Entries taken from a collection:
= Beginning of Section =

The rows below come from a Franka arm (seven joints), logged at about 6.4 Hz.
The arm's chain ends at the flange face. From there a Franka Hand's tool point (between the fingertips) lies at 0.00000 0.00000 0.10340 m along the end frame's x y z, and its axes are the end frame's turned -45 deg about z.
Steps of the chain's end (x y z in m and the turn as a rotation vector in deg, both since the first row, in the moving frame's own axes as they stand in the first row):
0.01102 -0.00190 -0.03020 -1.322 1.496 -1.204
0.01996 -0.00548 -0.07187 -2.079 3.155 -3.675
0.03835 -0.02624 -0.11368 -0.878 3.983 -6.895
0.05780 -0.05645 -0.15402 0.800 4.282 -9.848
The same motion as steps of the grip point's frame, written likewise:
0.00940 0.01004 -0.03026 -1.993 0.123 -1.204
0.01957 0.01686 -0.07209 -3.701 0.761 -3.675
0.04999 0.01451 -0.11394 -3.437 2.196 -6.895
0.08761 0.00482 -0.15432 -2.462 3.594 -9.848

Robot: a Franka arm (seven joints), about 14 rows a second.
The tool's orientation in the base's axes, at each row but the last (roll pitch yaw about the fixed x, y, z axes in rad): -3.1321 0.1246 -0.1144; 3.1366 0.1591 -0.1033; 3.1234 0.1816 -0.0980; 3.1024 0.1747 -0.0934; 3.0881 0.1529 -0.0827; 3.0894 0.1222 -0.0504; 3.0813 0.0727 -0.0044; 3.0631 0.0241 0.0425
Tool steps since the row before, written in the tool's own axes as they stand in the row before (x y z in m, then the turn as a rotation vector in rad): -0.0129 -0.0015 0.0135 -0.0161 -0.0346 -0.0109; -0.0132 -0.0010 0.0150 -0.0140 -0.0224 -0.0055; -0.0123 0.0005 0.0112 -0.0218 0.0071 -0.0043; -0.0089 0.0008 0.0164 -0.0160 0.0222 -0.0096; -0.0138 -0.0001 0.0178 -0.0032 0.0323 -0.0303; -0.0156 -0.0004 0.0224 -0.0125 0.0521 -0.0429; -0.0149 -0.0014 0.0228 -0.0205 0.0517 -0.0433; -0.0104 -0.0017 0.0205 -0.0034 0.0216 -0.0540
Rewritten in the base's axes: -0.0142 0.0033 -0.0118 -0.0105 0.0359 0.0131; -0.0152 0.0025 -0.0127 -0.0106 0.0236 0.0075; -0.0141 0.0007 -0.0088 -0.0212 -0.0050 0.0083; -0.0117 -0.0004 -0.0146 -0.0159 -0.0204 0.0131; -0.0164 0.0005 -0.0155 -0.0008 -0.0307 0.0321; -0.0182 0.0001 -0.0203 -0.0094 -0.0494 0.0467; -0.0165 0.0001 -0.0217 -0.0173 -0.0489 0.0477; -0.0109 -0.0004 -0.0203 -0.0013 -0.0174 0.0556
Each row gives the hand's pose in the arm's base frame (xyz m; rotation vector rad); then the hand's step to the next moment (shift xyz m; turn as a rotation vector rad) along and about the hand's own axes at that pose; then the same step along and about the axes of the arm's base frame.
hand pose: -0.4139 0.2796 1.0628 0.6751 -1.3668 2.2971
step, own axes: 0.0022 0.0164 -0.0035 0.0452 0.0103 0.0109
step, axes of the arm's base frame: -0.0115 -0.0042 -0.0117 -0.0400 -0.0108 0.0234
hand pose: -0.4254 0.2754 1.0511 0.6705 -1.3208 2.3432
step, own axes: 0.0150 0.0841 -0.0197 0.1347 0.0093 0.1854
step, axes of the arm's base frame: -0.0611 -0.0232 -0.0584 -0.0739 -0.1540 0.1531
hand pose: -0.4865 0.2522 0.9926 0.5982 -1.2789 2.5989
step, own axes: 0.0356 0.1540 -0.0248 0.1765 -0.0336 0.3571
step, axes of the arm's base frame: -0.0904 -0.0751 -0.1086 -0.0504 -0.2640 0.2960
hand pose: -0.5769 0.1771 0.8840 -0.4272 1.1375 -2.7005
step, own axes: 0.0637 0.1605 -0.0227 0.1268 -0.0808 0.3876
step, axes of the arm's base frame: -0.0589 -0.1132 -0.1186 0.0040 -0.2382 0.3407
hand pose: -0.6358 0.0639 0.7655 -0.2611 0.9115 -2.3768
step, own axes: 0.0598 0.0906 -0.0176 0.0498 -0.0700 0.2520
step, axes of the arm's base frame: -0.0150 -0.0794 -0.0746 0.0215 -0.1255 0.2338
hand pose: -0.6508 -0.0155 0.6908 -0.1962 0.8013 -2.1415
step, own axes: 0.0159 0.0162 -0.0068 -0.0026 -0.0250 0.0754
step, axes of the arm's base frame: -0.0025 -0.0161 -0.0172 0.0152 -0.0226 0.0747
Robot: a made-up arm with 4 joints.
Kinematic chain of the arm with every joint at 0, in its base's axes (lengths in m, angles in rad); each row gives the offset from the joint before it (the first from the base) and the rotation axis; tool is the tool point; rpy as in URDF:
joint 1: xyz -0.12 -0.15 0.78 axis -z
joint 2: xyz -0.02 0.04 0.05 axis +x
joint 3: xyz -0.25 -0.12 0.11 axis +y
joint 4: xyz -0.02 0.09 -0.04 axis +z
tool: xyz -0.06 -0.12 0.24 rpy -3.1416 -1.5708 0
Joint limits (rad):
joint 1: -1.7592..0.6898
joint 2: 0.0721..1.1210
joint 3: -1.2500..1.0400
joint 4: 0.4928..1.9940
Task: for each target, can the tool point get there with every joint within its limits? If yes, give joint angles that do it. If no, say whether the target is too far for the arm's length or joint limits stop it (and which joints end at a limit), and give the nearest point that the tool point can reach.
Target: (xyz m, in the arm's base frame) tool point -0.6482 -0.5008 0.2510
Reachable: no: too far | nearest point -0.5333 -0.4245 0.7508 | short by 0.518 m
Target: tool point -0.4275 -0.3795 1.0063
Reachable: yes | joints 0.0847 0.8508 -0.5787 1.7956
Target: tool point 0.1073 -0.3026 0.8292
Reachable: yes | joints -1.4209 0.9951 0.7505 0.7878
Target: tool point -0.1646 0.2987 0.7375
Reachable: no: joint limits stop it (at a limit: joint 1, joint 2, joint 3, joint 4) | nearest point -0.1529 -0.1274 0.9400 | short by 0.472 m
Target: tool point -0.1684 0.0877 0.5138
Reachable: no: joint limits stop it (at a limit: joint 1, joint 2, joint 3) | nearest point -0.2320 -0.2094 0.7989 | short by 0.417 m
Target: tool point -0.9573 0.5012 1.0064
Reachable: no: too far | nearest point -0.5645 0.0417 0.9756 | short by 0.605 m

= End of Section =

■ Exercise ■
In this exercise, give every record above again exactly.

■ Response below ■
The rows below come from a Franka arm (seven joints), logged at about 6.4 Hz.
The arm's chain ends at the flange face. From there a Franka Hand's tool point (between the fingertips) lies at 0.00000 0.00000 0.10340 m along the end frame's x y z, and its axes are the end frame's turned -45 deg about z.
Steps of the chain's end (x y z in m and the turn as a rotation vector in deg, both since the first row, in the moving frame's own axes as they stand in the first row):
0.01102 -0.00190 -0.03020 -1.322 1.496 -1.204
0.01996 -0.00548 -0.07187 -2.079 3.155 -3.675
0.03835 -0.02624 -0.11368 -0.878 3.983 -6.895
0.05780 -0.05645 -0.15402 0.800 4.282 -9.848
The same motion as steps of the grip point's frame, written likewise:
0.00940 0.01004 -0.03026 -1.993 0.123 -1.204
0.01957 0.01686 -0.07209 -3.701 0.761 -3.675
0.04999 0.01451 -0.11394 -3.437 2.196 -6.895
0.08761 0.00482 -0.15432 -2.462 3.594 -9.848

Robot: a Franka arm (seven joints), about 14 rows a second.
The tool's orientation in the base's axes, at each row but the last (roll pitch yaw about the fixed x, y, z axes in rad): -3.1321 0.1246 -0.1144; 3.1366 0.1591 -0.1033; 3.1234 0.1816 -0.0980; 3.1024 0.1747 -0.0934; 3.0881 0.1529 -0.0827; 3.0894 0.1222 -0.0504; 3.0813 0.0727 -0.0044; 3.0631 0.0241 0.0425
Tool steps since the row before, written in the tool's own axes as they stand in the row before (x y z in m, then the turn as a rotation vector in rad): -0.0129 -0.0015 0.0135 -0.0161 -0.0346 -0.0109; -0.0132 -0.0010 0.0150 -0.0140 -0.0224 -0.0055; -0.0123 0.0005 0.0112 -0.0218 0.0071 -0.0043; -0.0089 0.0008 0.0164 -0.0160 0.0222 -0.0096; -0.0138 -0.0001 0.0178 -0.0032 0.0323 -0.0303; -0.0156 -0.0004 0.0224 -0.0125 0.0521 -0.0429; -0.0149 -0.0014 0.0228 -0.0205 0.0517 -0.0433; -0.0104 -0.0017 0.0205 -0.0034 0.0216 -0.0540
Rewritten in the base's axes: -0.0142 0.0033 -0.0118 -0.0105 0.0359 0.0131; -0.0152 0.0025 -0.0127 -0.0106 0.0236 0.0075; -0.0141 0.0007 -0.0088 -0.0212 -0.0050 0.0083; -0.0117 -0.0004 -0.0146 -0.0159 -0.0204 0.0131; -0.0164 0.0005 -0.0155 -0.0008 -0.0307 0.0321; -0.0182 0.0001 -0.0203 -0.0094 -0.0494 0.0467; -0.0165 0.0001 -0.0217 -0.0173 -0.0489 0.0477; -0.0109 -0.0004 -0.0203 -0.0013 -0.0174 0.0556
Each row gives the hand's pose in the arm's base frame (xyz m; rotation vector rad); then the hand's step to the next moment (shift xyz m; turn as a rotation vector rad) along and about the hand's own axes at that pose; then the same step along and about the axes of the arm's base frame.
hand pose: -0.4139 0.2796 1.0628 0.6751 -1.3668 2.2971
step, own axes: 0.0022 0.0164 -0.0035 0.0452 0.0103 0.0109
step, axes of the arm's base frame: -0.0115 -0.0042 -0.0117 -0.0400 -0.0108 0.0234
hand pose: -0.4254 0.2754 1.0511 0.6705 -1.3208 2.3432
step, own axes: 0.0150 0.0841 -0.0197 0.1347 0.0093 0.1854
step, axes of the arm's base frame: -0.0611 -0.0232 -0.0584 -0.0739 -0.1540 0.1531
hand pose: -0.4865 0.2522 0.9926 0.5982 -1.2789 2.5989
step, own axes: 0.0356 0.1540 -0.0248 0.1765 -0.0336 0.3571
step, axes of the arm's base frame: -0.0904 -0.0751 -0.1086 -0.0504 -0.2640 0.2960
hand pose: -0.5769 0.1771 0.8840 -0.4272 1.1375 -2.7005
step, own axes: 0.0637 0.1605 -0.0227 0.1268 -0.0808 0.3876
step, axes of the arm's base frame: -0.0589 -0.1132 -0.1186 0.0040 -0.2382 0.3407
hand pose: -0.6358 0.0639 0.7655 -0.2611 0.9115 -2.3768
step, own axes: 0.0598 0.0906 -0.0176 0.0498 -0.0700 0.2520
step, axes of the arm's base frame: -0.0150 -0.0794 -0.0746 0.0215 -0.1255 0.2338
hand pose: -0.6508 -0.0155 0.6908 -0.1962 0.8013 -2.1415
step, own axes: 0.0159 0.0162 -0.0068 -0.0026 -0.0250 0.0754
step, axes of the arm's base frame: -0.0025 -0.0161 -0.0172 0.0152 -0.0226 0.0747
Robot: a made-up arm with 4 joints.
Kinematic chain of the arm with every joint at 0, in its base's axes (lengths in m, angles in rad); each row gives the offset from the joint before it (the first from the base) and the rotation axis; tool is the tool point; rpy as in URDF:
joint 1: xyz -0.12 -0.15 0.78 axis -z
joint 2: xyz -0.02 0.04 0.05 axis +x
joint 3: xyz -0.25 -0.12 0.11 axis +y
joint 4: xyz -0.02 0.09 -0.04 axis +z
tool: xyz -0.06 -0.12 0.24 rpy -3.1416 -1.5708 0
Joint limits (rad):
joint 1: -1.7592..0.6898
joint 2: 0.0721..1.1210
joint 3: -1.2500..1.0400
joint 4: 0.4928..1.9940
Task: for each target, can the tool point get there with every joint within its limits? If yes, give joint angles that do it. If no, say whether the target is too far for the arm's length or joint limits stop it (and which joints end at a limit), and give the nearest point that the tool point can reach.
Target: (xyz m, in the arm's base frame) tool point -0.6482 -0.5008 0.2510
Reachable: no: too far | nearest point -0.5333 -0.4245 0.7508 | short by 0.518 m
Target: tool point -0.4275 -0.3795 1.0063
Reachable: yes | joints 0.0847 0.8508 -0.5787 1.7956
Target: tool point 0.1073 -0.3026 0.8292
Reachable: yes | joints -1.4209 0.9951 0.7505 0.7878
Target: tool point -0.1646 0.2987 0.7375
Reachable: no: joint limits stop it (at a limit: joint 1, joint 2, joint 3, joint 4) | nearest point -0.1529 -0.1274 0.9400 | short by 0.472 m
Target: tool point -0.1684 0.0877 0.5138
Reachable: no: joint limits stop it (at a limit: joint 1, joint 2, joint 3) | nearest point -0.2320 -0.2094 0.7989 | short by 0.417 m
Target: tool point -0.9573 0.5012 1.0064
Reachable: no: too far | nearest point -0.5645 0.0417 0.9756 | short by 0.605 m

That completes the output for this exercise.